Detlef came up with some excuse to visit Sara in hospital, and soon they went on a date to the seashore. As they looked out across the seemingly icy waters of the Norwegian Sea, the lights in the distance were like flickering embers. The couple talked about everything under the sun: from the ecological consequences of methane ice extraction, the whaling industry and changes in coastal shellfish ecology to poetry; Sara used to share her enthusiasm for Keats and Yeats.
One time they got into a disagreement about whether Norway should continue whaling. Sara said, “The reason you think it’s no big deal is because you’ve never seen a minke whale bleed to death right before your eyes.”
“But many whalers are whalers because that’s what their forebears have always done.”
“Yeah, but aren’t there lots of whalers whose forebears weren’t whalers. I mean, can’t people’s occupations change? Can’t tradition change?”
“Perhaps,” Detlef said. “But you’re also against methane ice mining.”
“I am,” said Sara.
“But it’s a resource. The exploitation of this resource isn’t going to hurt anyone.”

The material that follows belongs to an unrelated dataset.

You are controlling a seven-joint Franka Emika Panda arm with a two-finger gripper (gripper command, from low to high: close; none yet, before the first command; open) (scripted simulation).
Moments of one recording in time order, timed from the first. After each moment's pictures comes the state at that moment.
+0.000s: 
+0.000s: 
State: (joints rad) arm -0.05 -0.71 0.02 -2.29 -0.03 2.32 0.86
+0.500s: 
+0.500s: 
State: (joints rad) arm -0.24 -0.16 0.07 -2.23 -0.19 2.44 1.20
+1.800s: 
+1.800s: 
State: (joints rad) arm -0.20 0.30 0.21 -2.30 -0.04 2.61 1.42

“Not going to hurt anyone? Depends on your definition of ‘anyone.’ Methane ice is different from petroleum. As you well know, scientists now believe that it forms when gas migrates from deep within the crust along faults until it precipitates or crystalizes upon contact with ice-cold polar seawater. Which is to say that methane ice deposits are actually part of the ocean floor. We really don’t understand how much damage extraction might do to the Arctic region. It could well alter fragile landforms and microclimates, couldn’t it? Maybe no people will die, but other life-forms won’t be able to adapt to such dramatic environmental change.”